4. The intelligent verification method for product information according to claim 1, characterized in that, The process of obtaining key text fields in step 2 includes: performing structured parsing of text information, separating the fields of product name, model, specifications, batch, and barcode, and filtering out core fields that are strongly related to product verification through key field extraction methods.
5. The intelligent verification method for product information according to claim 1, characterized in that, Step 3 includes: The visual feature extraction results are correlated and verified with the key text fields to obtain preliminary verification results, which are divided into pass and fail. If the verification passes, a multi-dimensional comparison will be performed; if it fails, a prompt will be made to resubmit the information. If the verification fails multiple times, a manual verification option will be automatically added.
6. The intelligent verification method for product information according to claim 1, characterized in that, The standardized genuine product feature benchmark library is used to store the standard visual features and standard text information of products of various categories, brands and models, and adopts a brand-authorized update mechanism to ensure the authenticity and authority of product information.
7. The intelligent verification method for product information according to claim 1, characterized in that, The matching verification results include: completely identical, highly similar, and obviously inconsistent; A weighted scoring mechanism is adopted, which sets weights for features in different dimensions and calculates the final matching score.

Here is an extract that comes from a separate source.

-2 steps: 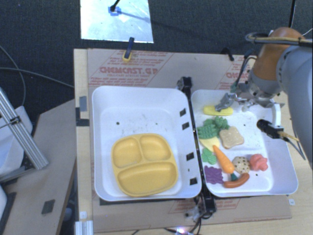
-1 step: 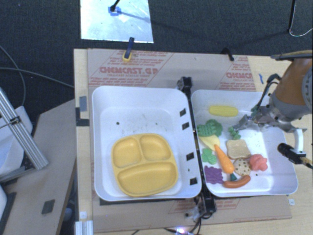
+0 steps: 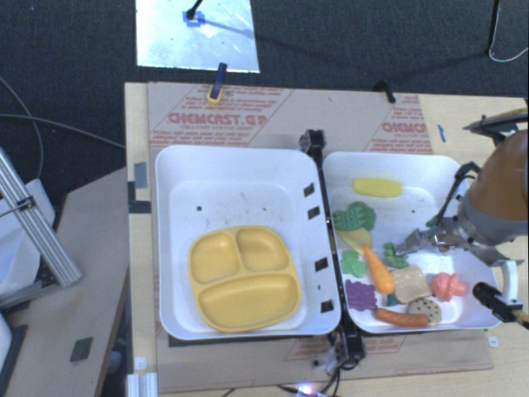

8. A product information intelligent verification system, characterized in that, include: Information collection and classification module, image and text preprocessing and extraction module, information consistency verification module, multi-dimensional comparison algorithm module, standardized genuine product feature benchmark library, record retention and data analysis module; The information collection and classification module is used to receive product information uploaded by customers, automatically identify and classify it into two categories: physical images and text information, and complete data integrity verification. The image and text preprocessing and extraction module is used to adaptively preprocess real object images and extract multi-dimensional visual features, and to perform structured parsing of text information and extract key verification fields. The information consistency verification module is used to perform correlation and matching verification between visual features and key text fields. If the verification passes, it will proceed to the multi-dimensional comparison stage; if it fails, it will prompt the information to be retransmitted or automatically transfer to manual verification. The multi-dimensional comparison algorithm module calls the standardized genuine product feature benchmark library, performs matching calculations between the extracted product features and the features in the benchmark library, and outputs the verification results. The record retention and data analysis module is used to retain and verify complete records and to periodically aggregate and analyze the data.